That explanation makes sense. It's probably worth adding a couple of sentences to that effect to the package description. I haven't seen that notation before, so I wasn't sure what it meant before you explained it here.

On Tue, Sep 1, 2020 at 9:57 PM David Feuer <david.feuer@gmail.com> wrote:
Yes, the n not being inside the O is the point. These structures hold n pointers in n words, plus a logarithmic term. Something like a linked list or Data.Sequence will hold n pointers in around c*n words, where c>1. For a list, c=3.

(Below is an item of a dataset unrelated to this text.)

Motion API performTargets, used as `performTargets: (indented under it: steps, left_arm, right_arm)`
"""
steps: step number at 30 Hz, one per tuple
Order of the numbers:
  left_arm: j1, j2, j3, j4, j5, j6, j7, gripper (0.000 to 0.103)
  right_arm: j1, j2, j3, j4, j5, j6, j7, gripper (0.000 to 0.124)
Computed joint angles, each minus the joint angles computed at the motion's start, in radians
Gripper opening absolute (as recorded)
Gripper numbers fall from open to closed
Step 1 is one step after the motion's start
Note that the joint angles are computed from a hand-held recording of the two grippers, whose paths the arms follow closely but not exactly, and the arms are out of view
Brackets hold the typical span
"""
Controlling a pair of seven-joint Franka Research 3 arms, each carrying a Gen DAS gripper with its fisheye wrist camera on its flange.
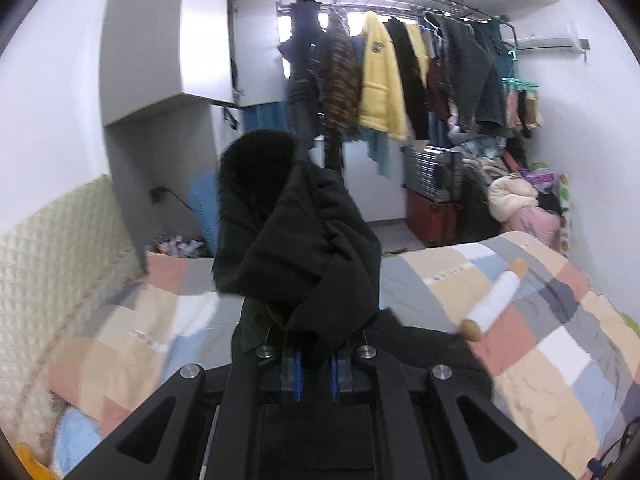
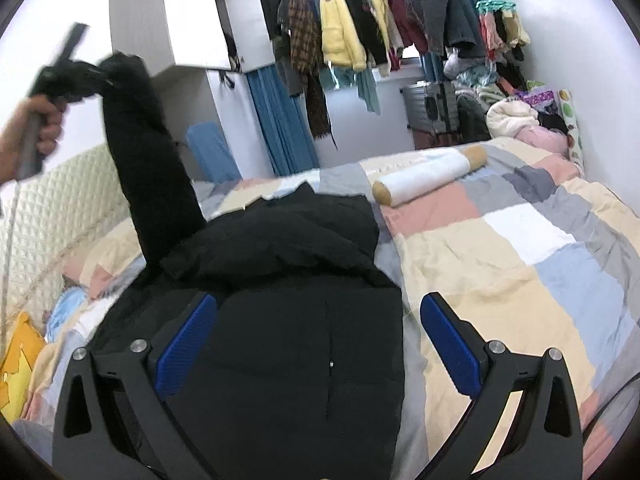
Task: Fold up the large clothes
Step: 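Lift the sleeve with the left tool and fold it over the jacket front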
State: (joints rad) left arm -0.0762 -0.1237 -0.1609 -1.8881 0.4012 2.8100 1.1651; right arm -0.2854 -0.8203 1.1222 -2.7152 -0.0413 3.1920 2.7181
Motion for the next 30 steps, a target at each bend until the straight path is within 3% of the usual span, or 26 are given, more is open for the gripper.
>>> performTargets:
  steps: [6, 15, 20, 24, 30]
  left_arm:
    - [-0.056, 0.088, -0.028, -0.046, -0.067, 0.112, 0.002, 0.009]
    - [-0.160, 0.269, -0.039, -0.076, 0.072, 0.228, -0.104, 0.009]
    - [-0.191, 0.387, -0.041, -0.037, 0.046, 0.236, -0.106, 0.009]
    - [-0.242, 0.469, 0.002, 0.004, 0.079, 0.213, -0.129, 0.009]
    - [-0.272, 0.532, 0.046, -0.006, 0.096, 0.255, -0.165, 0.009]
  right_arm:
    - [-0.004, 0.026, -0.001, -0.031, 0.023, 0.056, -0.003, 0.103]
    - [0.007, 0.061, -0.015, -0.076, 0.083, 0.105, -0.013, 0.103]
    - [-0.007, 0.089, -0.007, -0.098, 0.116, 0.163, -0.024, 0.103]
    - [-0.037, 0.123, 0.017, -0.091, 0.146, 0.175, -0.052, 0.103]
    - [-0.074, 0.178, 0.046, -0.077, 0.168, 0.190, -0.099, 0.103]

On Wed, Sep 2, 2020, 12:26 AM ☂Josh Chia (謝任中) <joshchia@gmail.com> wrote:
Isn't a stack O(1) time for push & pop and O(n) space? What is the tradeoff being made here, where both space and time complexity increased?

Or, am I missing something about the meaning of "n + O(log)", where the 'n' is not inside an 'O'. I don't really know what "n + O(log)" means exactly.

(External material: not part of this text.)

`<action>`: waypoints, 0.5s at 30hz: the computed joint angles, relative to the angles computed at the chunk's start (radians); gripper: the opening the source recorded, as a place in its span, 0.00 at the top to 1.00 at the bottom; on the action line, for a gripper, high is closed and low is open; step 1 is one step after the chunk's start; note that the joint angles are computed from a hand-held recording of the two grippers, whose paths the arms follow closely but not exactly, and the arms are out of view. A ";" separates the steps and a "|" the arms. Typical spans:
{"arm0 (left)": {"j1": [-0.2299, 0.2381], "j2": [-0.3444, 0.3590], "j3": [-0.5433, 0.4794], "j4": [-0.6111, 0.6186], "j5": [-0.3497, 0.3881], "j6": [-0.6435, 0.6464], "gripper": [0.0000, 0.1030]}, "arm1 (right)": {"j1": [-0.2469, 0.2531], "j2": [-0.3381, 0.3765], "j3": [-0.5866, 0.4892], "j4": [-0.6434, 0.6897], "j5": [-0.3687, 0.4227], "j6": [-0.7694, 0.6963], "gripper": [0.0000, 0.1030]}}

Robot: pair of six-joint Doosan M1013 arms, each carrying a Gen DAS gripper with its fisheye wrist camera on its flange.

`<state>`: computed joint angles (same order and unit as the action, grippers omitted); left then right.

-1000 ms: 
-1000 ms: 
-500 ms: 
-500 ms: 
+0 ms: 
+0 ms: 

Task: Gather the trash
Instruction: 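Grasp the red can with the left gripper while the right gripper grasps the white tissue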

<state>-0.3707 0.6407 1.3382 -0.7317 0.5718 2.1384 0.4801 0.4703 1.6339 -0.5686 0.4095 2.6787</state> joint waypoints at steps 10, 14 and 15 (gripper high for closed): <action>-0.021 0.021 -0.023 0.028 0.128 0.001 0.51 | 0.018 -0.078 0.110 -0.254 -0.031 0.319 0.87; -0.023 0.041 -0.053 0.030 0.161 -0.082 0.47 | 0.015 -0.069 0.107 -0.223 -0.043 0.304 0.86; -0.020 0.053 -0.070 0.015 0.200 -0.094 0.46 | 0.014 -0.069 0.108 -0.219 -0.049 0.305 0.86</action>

On Wed, Sep 2, 2020 at 12:21 PM David Feuer <david.feuer@gmail.com> wrote:
Typical stacks, queues, and deques are designed to have O(1) operations. These ones experiment in a different direction.

On Wed, Sep 2, 2020, 12:19 AM ☂Josh Chia (謝任中) <joshchia@gmail.com> wrote:
Could you elaborate on what the package does? The description is "Stacks, queues, and deques that take n + O(log n) space at the cost of having amortized O(log n) time complexity for basic operations." But why is it a 'cost' to have O(log n) instead of O(n) cost for basic operations on list-like structures (such as insert and delete presumably)? So, I didn't understand what the package is for.

Do you mean "take amortized O(log n) time for basic operations at the cost of n + O(log n) space"? Or is it something else I didn't imagine?



On Wed, Sep 2, 2020 at 4:17 AM David Feuer <david.feuer@gmail.com> wrote:
I am pleased to release the second version of the compact-sequences
package, now with deques!

Changes:
* Add deques.
* Change operator precedence.
* Add a test suite. Thanks to David Himmelstrup for setting up the
test and CI framework.
* Clean up internals somewhat.
* Add a proof of amortized bounds for the stack implementation.
Thanks, Li-Yao Xia.

There are still plenty of things to work on, and help is always welcome.